What did you consider when you put together the slate of possible selections for this season?

Sandra: There are lots of things that come to light when putting together a concert season. First, the composers’ stories are important to me. They inform us not only about what they were doing and thinking, but also they help us understand their world at the time they were working on these pieces. Next come key signature relationships, then contrasting styles. If the pieces of music all sound similar, it would make for a boring concert. If the pieces are too different, then the concert sounds like we are jumping around with no sense of continuity as an orchestra.

What were you thinking about when you chose a theme for this season?

Sandra: This season’s theme was exceptionally difficult. I wanted to connect our music with what we’ve been through for the past two years yet bring all of us a sense of hope. As an orchestra, we are beginning anew and I wanted to find pieces that had new beginnings to their history.  

  • Schubert’s Symphony No. 5, written when he was just 18 years old, was put away after one performance for fifty years.
  • Mozart’s Symphony No. 26 was one of four symphonies written in 1773 when Mozart was 17 years old and was never published in his lifetime. Mozart’s symphony represented a style that was new to the time because it has only in three movements and is full of suspense with a romantic zest.
  • Alton Augustus Adams (composer of the Governor’s Own March) was the first black bandmaster of the United States Navy. A member of our orchestra has temporarily stored some of Adams’ archives, provoking an interest in his works. When the United States purchased the Virgin Islands at the onset of WWI, this gave his band on St. Thomas a new beginning — music from the Virgin Islands and Adams were immediately put in a spotlight and Adams assumed several music leadership positions. 
  • Price’s Symphony No. 3 was the result of Florence Price being given a commission by the Works Progress Administration (WPA). The WPA gave new beginnings to artists all over the United States in a big push to employ unemployed artists as a reaction to the Great Depression and the beginnings of WWII.
  • Walker’s Sinfonia No. 3 is another piece of American music.

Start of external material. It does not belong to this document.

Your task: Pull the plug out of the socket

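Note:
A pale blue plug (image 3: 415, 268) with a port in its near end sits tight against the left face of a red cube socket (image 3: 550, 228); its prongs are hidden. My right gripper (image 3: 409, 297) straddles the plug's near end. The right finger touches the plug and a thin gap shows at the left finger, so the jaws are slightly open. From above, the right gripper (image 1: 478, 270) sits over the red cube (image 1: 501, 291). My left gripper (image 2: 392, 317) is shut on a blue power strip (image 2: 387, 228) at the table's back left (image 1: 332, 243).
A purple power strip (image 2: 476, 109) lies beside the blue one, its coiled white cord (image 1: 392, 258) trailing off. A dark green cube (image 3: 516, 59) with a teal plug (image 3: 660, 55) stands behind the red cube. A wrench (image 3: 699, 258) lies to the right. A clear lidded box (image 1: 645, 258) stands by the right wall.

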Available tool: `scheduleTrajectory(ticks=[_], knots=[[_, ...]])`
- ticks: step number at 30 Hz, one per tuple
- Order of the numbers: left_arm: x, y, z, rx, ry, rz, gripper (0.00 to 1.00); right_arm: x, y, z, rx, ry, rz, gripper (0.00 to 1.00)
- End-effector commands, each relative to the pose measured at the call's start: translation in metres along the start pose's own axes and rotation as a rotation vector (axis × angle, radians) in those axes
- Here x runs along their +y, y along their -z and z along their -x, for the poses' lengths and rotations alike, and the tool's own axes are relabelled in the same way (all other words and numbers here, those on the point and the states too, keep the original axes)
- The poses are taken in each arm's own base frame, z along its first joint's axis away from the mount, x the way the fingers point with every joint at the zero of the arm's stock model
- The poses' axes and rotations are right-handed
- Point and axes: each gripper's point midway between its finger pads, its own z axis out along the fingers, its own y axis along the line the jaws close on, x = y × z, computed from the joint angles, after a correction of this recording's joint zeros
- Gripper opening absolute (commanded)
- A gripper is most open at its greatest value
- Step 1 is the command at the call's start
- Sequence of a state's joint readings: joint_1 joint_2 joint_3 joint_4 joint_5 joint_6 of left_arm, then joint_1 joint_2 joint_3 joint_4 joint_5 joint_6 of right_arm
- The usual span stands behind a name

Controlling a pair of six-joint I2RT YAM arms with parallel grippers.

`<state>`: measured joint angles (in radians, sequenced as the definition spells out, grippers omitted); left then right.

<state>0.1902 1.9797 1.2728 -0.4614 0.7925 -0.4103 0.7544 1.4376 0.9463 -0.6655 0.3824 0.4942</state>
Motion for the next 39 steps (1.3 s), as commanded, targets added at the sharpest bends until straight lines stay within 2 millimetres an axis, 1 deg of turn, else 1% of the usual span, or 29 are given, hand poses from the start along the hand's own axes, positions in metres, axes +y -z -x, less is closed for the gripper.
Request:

George Walker saw a new beginning when he won a 1996 Pulitzer Prize after toiling as a composer for over 60 years. 

This somewhat hidden information about the composers, their music, and what was happening in the world that they lived in always helps to bring together a concert season.

What were you thinking about when you put together your selections for our next set (concert #2)?

Sandra: I wanted to construct a concert that brought together composers’ ideas about their music — finding new ideas. All four composers on the concert brought composition at the time to new heights.

Wolfgang Amadeus Mozart signals the romantic era a full 100 years in advance with thought provoking harmonies throughout and the soaring melodies in the second movement of his 26th symphony.

In Alton Augustus Adams’ Governor’s Own March, he uses the idea of energetic themes from Sousa with his own twist, a feeling of courage stemming from being a black composer/conductor in a white musical world.

Kevin Puts, a composer on the Peabody Institute’s faculty, brings a fresh, lyrical sense to the brass choir in an uplifting elegy.

Finally, Florence Price was one of the first composers to incorporate African American idioms into a classical symphony. Price takes risks with her Symphony No. 3 with asymmetries, more dissonances, and a playfulness at a level that had not really been heard in the classical symphony.

All of these compositional ideas make for a great program both for the musicians in the orchestra and the audience. It is important for me to see musicians and concert goers enjoying music and experiencing something fresh and new.